Task item
Exclude images, then output the remaining data verbatim.
□ □ □
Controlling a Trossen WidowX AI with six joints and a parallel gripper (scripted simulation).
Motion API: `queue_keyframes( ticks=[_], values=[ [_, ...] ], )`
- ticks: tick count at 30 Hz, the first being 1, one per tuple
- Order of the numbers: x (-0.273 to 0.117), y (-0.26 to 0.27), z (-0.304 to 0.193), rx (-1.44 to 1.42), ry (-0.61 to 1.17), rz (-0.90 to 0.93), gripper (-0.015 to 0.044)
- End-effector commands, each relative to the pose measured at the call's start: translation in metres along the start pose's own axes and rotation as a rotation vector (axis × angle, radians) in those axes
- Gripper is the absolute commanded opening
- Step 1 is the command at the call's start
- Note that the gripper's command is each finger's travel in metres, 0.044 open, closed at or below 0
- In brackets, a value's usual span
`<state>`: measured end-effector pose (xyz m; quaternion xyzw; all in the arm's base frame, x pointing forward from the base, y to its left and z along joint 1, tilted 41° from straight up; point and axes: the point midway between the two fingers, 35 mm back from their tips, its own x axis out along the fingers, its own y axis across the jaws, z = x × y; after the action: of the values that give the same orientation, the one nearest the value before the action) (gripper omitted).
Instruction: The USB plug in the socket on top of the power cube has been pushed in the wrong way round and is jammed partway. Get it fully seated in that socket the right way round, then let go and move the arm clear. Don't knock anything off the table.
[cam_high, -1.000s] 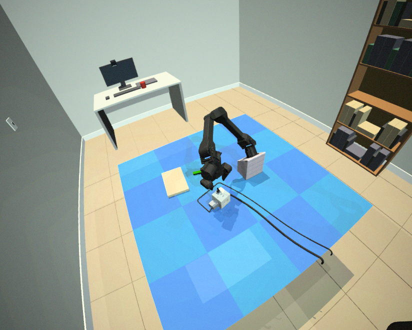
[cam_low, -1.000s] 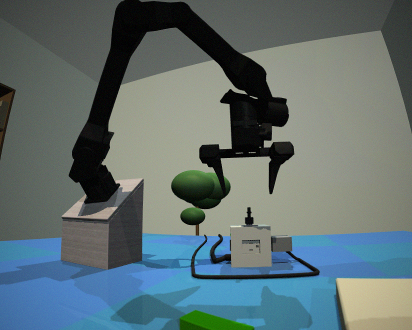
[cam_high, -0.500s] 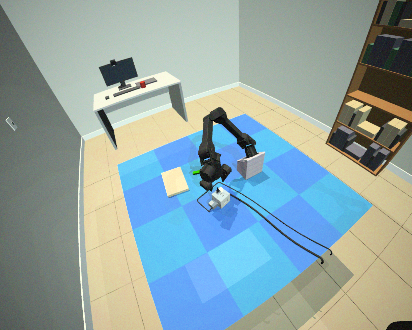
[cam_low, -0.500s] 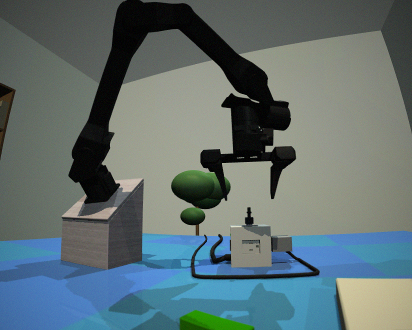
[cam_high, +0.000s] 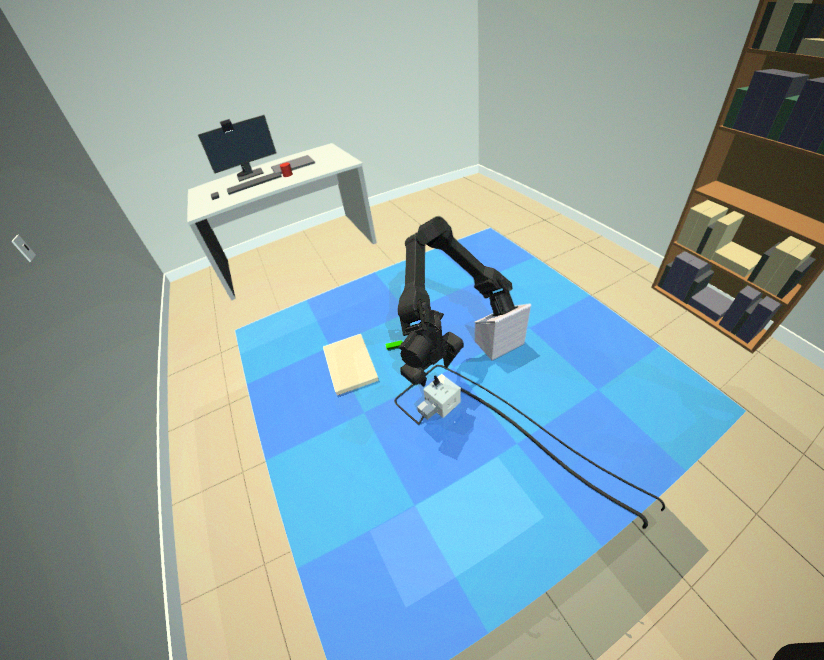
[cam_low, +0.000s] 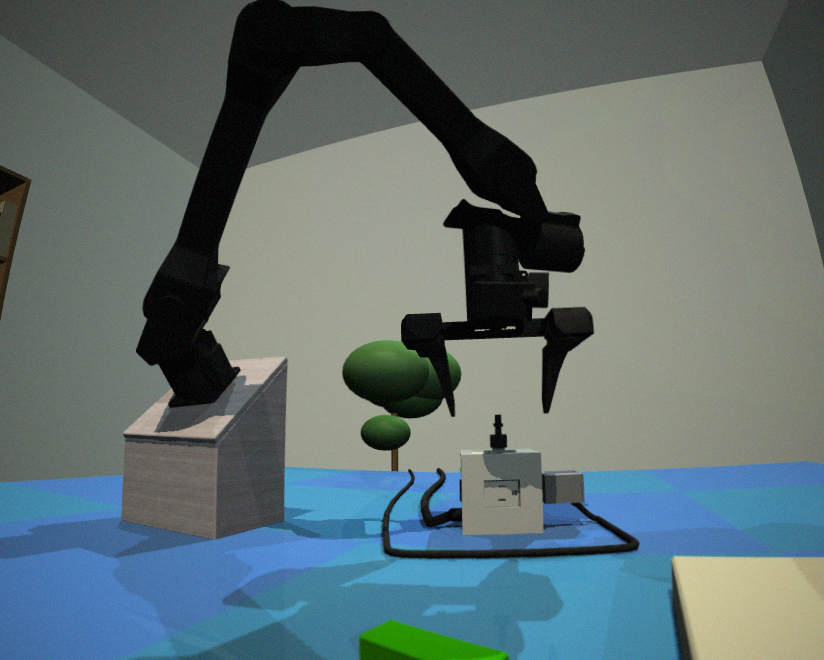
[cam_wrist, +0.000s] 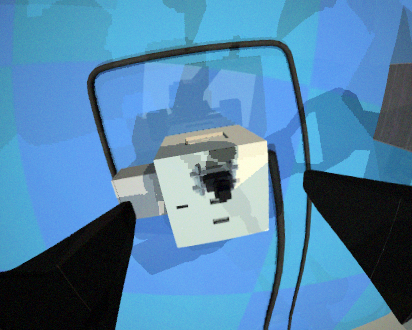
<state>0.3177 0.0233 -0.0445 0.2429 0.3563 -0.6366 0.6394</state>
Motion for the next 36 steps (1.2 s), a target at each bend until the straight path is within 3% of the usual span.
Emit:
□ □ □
Expected answer
Controlling a Trossen WidowX AI with six joints and a parallel gripper (scripted simulation).
Motion API: `queue_keyframes( ticks=[_], values=[ [_, ...] ], )`
- ticks: tick count at 30 Hz, the first being 1, one per tuple
- Order of the numbers: x (-0.273 to 0.117), y (-0.26 to 0.27), z (-0.304 to 0.193), rx (-1.44 to 1.42), ry (-0.61 to 1.17), rz (-0.90 to 0.93), gripper (-0.015 to 0.044)
- End-effector commands, each relative to the pose measured at the call's start: translation in metres along the start pose's own axes and rotation as a rotation vector (axis × angle, radians) in those axes
- Gripper is the absolute commanded opening
- Step 1 is the command at the call's start
- Note that the gripper's command is each finger's travel in metres, 0.044 open, closed at or below 0
- In brackets, a value's usual span
`<state>`: measured end-effector pose (xyz m; quaternion xyzw; all in the arm's base frame, x pointing forward from the base, y to its left and z along joint 1, tilted 41° from straight up; point and axes: the point midway between the two fingers, 35 mm back from their tips, its own x axis out along the fingers, its own y axis across the jaws, z = x × y; after the action: of the values that give the same orientation, the one nearest the value before the action) (gripper omitted).
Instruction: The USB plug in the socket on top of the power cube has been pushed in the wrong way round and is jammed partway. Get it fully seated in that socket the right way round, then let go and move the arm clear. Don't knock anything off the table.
[cam_high, -1.000s] 
[cam_low, -1.000s] 
[cam_high, -0.500s] 
[cam_low, -0.500s] 
[cam_high, +0.000s] 
[cam_low, +0.000s] 
[cam_wrist, +0.000s] 
<state>0.3177 0.0233 -0.0445 0.2429 0.3563 -0.6366 0.6394</state>
Motion for the next 36 steps (1.2 s), a target at each bend until the straight path is within 3% of the usual span.
Emit:

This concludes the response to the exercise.